The defendant has been convicted of murder.
But what I wanted more than anything was to make sure Stephen Grant was going to be off the streets
and be off the streets for a long time.
And two months later, in her sentencing of Grant, the judge ensured just that,
giving him 50 to 80 years in prison.
Today, justice was served.
Nothing will bring back Tara Grant, but also nothing will bring back Stephen Grant.
Grant's first opportunity for a parole hearing
won't come until he's 87 years old. The judge had far exceeded the state's sentencing guidelines
and handed down a virtual life sentence, citing among other reasons the depravity of Grant's
psychological damage to his children. Lindsay and Ian will never have to see their father.
They'll never have to experience his hurtful ways, his abusive ways anymore.
There had been yet another shocking disclosure.
In her victim impact statement, Tara's sister told the court that just days after the trial ended,
her niece had spilled a long-kept secret.
Hearing Lindsay describe detail by detail by detail, you know, what she saw that night was unbelievable.
I don't think anything could have prepared me for hearing those words come out of her mouth.
Both Lindsay and her younger brother Ian had watched their father murder their mother that awful night.
They heard her final groan.
Nightmares understandably roamed both children's minds, the court was told. But with
time, counseling, and a new support of home life, there was hope for them. Alicia and her husband
Eric adopted their niece and nephew, blending them with their own children.
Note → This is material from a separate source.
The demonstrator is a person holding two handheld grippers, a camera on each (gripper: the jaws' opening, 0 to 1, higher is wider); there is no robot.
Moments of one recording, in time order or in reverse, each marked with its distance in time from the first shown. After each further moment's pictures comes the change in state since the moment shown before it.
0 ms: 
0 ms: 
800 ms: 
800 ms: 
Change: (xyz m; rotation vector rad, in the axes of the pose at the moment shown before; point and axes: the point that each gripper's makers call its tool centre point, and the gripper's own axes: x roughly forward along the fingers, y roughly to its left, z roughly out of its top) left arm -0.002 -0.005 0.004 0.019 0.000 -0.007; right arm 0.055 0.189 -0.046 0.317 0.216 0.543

Tara's children
called their aunt and uncle mom and dad. And there was a part of me that felt like I was,
you know, dishonoring my sister by allowing them to call me mom.
And it was really, really my husband that said, you know what, this is the best thing for them.
So her children will be the legacy for Tara?
I believe so. How could they not?
I mean, Lindsay's a spitting image of her mom, right down to the curly hair and her personality.
I think, oh my gosh, that's Tara. That's Tara.